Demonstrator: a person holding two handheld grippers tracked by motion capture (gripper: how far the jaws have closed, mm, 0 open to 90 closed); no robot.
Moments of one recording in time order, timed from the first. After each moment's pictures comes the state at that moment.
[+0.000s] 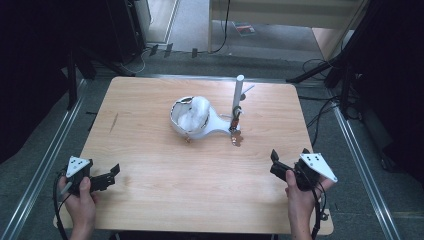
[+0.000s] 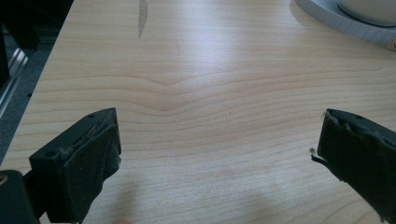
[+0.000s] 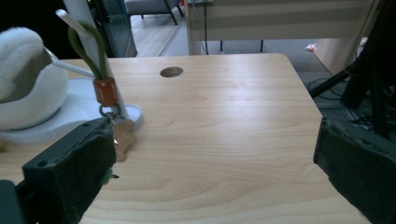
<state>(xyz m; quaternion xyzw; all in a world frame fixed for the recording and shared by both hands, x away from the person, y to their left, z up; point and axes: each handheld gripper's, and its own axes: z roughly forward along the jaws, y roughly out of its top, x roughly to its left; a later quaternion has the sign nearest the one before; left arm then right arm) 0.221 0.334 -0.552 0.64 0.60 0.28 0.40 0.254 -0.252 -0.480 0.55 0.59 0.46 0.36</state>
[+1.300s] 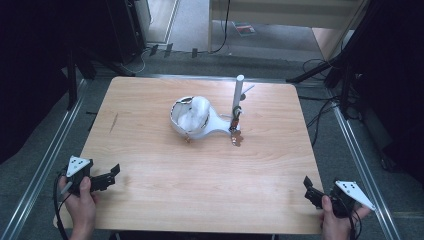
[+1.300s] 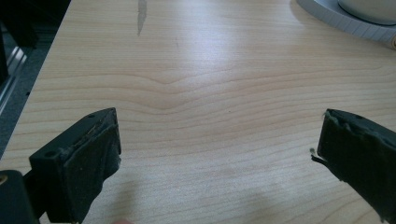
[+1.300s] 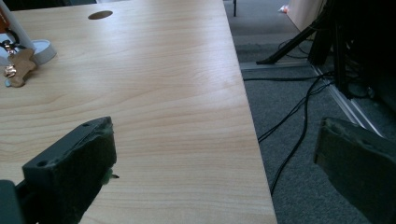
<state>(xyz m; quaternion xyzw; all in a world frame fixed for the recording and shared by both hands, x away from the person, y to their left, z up) 0.222 0.334 -0.552 0.64 0.60 0.27 0.40 0.213 -0.355 -0.536 0.61 0.59 0.42 0.34</state>
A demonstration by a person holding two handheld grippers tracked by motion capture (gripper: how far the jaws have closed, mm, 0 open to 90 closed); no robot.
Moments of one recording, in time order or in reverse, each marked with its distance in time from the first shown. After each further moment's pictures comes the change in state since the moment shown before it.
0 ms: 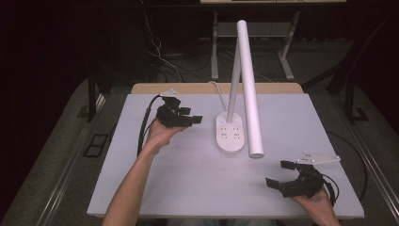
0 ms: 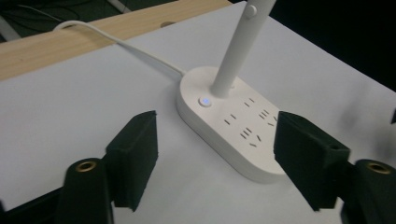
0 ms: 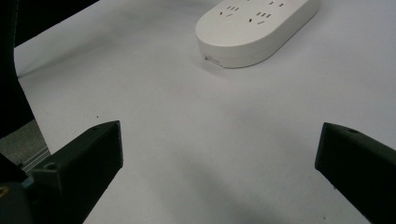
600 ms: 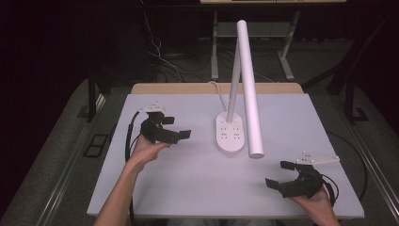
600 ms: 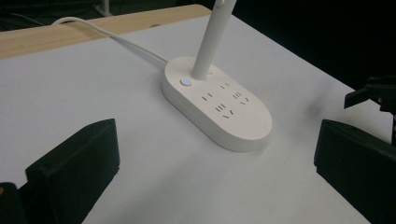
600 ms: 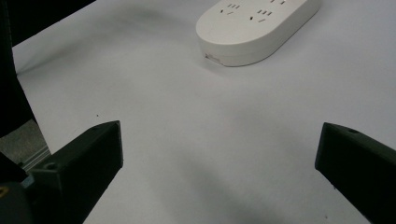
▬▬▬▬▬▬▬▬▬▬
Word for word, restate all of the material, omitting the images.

Demonstrator: a person holding two handheld grippers tracked by motion capture (gripper: how far the jaws have closed, mm, 0 open to 90 closed); no robot.
Moments of one recording in time order, timed from the first. After each moment's pictures comes the state at that moment.
[+0.000s] 
[+0.000s] 
[+0.000s] 
<state>(xyz m; quaternion xyzw; all in a world frame fixed for the recording and shared by both hands, x away from the person, y to their left, z up; point and axes: each handheld gripper's, and its own axes: z roughly forward along the jaws, y roughly out of its top, x roughly to its left; a later quaternion has the sign nearest the one before; left arm then right arm) 0.221 0.334 -0.552 0.64 0.60 0.28 0.40 0.254 -0.252 -0.480 0.55 0.59 0.46 0.36</state>
[+1.300s] 
[+1.300s] 
[+1.300s] 
<state>(xyz m; quaternion xyzw; all in a world frame fixed for the recording and shared by both hands, x away from the person, y to their left, z up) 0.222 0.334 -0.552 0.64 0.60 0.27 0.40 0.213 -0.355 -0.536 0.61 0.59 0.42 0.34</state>
A demonstration by a person holding two handheld grippers tracked by motion capture (gripper: how far the jaws have closed, mm, 0 open to 90 closed); no robot.
Moments of one recording, in time order or in reverse, each marked with its distance in time from the first shown. After each further moment's pictures comes the change in state since the moment shown before it.
0 ms: 
0 ms: 
0 ms: 
600 ms: 
600 ms: 
600 ms: 

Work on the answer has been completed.